By Yoshi Kato, Special to the Mercury News
San Jose Mercury News, July 18, 2003
Leave it to provocative singer-songwriter Liz Phair to add a new twist to the self-titled album.
Eponymous albums usually mean a new act wants to announce its musical coming-out or a veteran artist needs to declare a return to form. But for Phair, it was a way to let the cover art explain the ambiguity she was feeling.
“In my twisted mind, my personal assessing of it, the album’s theme was the backslash — love/hate or sane/psycho,” she says. “And I kept on trying to come up with a title that reflects that.”
She used “Happy Tragic Thing” as a working title, but it didn’t get her point across. Finally, Phair’s art director suggested that she not worry about the album title and symbolize the backslash visually. The cover of the album features her seated on the floor with her arms loosely wrapped around a guitar, which slashes diagonally in front of her.
“Liz Phair” is her first new recording in five years. She road-tested the new material on a spring tour with the Flaming Lips. She returns to San Francisco on Monday to headline the Fillmore in San Francisco.
“The way I’ve come to walk through life is to know where I am based on my proximity in between two extremes,” the 36-year-old singer says by phone from Chicago. “And that’s reflected in my songs.”
Phair’s latest extremes are the distance between past accomplishments — indie stardom — and future ambition — mainstream success and exposure to a wider audience.
Her debut album, 1993’s “Exile in Guyville”, made her an indie queen. “Guyville” featured a do-it-yourself sound, catchy melodies and R-rated lyrics. It was the calling card of a mid-20ish voice with an upper-middle-class background who was exploring her own creativity and making her way through Chicago’s independent music scene.
“You really are going to be a product of your time and your place and your upbringing,” she says. “You can’t escape it.”
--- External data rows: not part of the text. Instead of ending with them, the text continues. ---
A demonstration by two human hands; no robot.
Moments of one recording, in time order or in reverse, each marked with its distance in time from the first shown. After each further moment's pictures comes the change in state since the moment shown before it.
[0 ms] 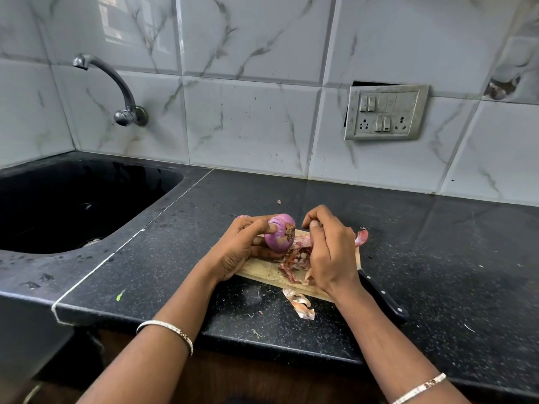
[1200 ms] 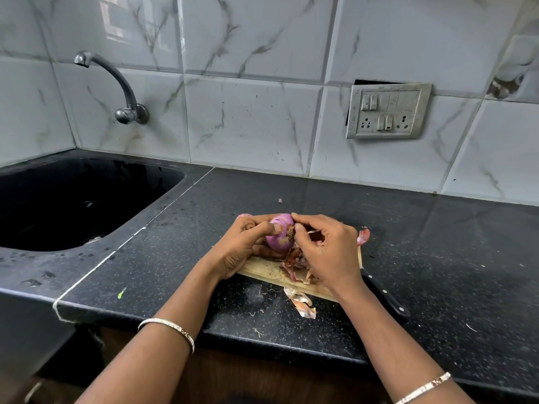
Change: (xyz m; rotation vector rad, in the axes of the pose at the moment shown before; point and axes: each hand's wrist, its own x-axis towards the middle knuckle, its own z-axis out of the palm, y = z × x) left_hand -0.003 0.002 0.000 0.005 -0.039 0.023; right_hand 0.002 0.000 0.000 0.011 0.023 -0.034
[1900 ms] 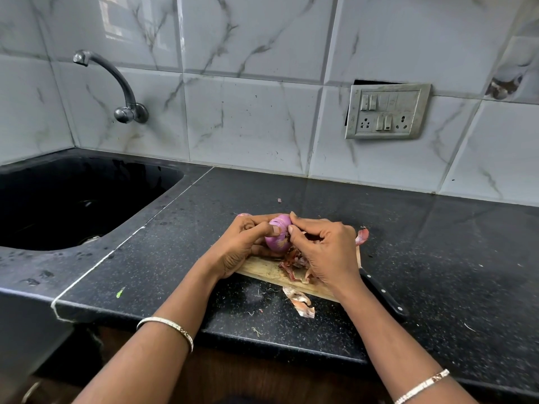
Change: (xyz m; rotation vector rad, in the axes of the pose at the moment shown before) left_hand -0.001 0.000 0.000 0.003 -0.025 0.016; right_hand 0.000 0.000 0.001 0.101 -0.061 0.123
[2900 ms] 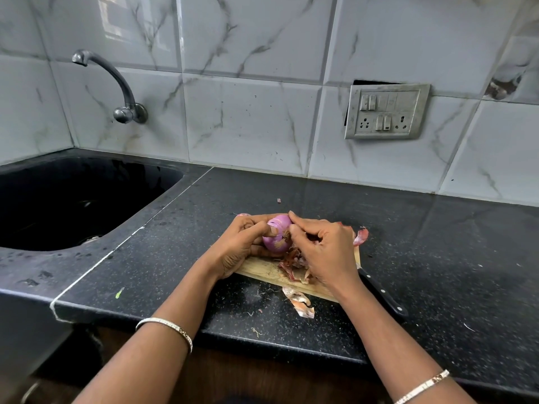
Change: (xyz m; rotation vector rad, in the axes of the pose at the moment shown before) left_hand 0.001 -0.002 -0.002 0.009 0.009 -0.010; right_hand 0.000 -0.001 -0.001 -0.060 -0.020 -0.007
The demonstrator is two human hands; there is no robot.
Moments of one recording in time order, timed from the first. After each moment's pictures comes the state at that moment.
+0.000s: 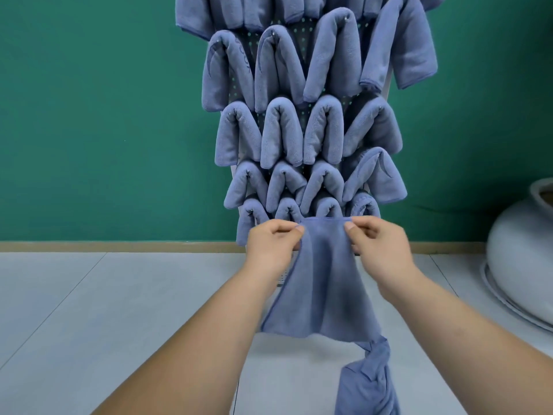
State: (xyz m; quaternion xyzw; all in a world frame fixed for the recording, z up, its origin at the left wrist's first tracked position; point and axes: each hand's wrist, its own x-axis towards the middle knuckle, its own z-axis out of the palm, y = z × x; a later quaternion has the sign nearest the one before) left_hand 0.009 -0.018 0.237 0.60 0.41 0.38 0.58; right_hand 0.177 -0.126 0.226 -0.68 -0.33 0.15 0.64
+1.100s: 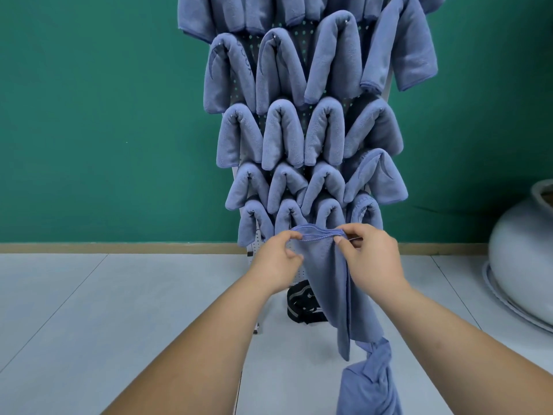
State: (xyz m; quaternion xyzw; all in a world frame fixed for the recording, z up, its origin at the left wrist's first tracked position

She followed up a year later with “Whip Smart”, which sounded more produced but retained an overall gritty feel. Her third, 1998’s “whitechocolatespaceegg”, had a more developed sound with lyrics emanating from a place between a pile of spiral-bound notebook journals and Randy Newman’s living room.
The advance word of her fourth album set the indie rock world and the music press abuzz. Now divorced and raising a soon-to-be first-grader in Southern California, Phair had gone from the independent Matador label to major Capitol Records. She also had enlisted help from the Matrix, the writing and production team behind Avril Lavigne’s smash hit “Complicated”.
It sounded like Phair was leaving the world of ‘zines and limited-pressing seven-inch singles for the land of TRL guest appearances and reality television. Some critics gave the album just passing grades, and some supporters felt betrayed before hearing it, based simply on the slick production team and major label.
“I don’t mind if people don’t like the record, because I sort of have my own plan,” she says. “I tried to describe it to someone once: ‘There’s this mountain I see, and I want to climb this mountain. We encountered a blizzard here at Base Camp 1, but that doesn’t mean I’m not going to keep climbing the mountain.'”
“My vision is a lot longer than that.”
Listening to Phair’s latest is the musical equivalent to watching a cable channel that starts the day with children’s programming and ends with steamy content early the next morning.
“Why Can’t I?” one of four Matrix-assisted tracks, is harmless, indistinguishable pop with lyrics that don’t live up to her previous cleverness. “Red Light Fever”, one of five numbers produced by Michael Penn, features a singalong chorus and a fat posse of flowing guitars. A touching tale of a child dealing with his mother’s new boyfriend, “Little Digger”, is the most personal song on the album while “H.W.C.” finds her returning to the topical saltiness of her first two albums.
When played live, the Matrix collaborations sound less radio-ready and more just out of the bedroom, she says. That, in turn, helps to tie her collective songbook together: “It really meshes together well. You’d be surprised.”